Limited Liability Limited Partnership
Meet Linus, Laura, Leanne, and Paul. They want to form a real estate development company to flip houses. They decide to start a limited liability limited partnership for their new company, often called an LLLP. Not all states permit an LLLP, but some do. Linus, Laura, Leanne, and Paul will have to register their business with their secretary of state for their state. Linus and Laura will be the general partners and will do the most of the work. Leanne and Paul are limited partners who provide most of the financing. The main difference between an LLLP and a limited partnership is that a general partner is not personally liable for the negligence or wrongdoing of another general partner. So if Linus messes up, Laura is not personally responsible for his negligence. Limited parties like Leanne and Paul are not liable for partnership obligations except to the extent of their investment.
Let's review what we've learned. All partnerships are business organizations consisting of at least two owners. Partners enter into a partnership agreement, which outlines the roles, duties, rights, and responsibilities of the partners. Partnerships do not generally pay income taxes at the entity level. Instead, income and losses pass through the partnership to each partner, where they report their share of income or loss on their personal tax returns.
While all partnerships generally have the characteristics we just discussed, there are some differences between different types of partnerships. A general partnership offers no limited liability for its partners, and partners are personally liable for the negligent or wrongful conduct of the partnership as well as debts and contractual obligations.

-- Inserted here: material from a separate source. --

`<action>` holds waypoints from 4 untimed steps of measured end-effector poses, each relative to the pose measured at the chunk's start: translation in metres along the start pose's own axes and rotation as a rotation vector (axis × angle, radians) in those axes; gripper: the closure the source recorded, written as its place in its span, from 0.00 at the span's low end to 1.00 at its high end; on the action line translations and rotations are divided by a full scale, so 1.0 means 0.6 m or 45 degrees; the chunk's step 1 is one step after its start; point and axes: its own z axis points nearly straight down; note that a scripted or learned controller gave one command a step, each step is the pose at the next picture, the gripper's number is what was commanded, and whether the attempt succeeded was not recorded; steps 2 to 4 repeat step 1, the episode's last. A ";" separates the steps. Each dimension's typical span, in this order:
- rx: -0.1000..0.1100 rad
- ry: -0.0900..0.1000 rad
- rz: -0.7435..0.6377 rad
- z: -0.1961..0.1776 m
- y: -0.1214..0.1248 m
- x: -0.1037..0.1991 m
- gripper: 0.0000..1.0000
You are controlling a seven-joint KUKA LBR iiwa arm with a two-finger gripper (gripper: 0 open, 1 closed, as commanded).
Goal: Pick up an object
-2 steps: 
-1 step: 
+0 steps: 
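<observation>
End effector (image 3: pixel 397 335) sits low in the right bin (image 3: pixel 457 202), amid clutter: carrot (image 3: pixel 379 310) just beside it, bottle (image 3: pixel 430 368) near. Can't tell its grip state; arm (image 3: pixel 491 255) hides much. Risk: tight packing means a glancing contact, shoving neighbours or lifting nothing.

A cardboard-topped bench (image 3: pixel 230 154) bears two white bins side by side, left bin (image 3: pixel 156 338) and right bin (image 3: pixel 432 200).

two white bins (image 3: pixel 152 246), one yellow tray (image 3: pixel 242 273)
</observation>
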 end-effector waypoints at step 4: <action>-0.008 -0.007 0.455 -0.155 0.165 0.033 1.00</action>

In a limited partnership, the general partner manages the partnership and limited partners do not. However, while general partners have personal liability, limited partners do not. Limited liability partnerships offer either full or partial protection from personal liability for all partners. Limited liability limited partnerships are like limited partnerships except that general partners are not personally liable for the negligent or wrongful conduct of other general partners that's related to the business.
After watching this lesson, you should be able to differentiate between the types of partnerships and discuss the advantages and disadvantages of each.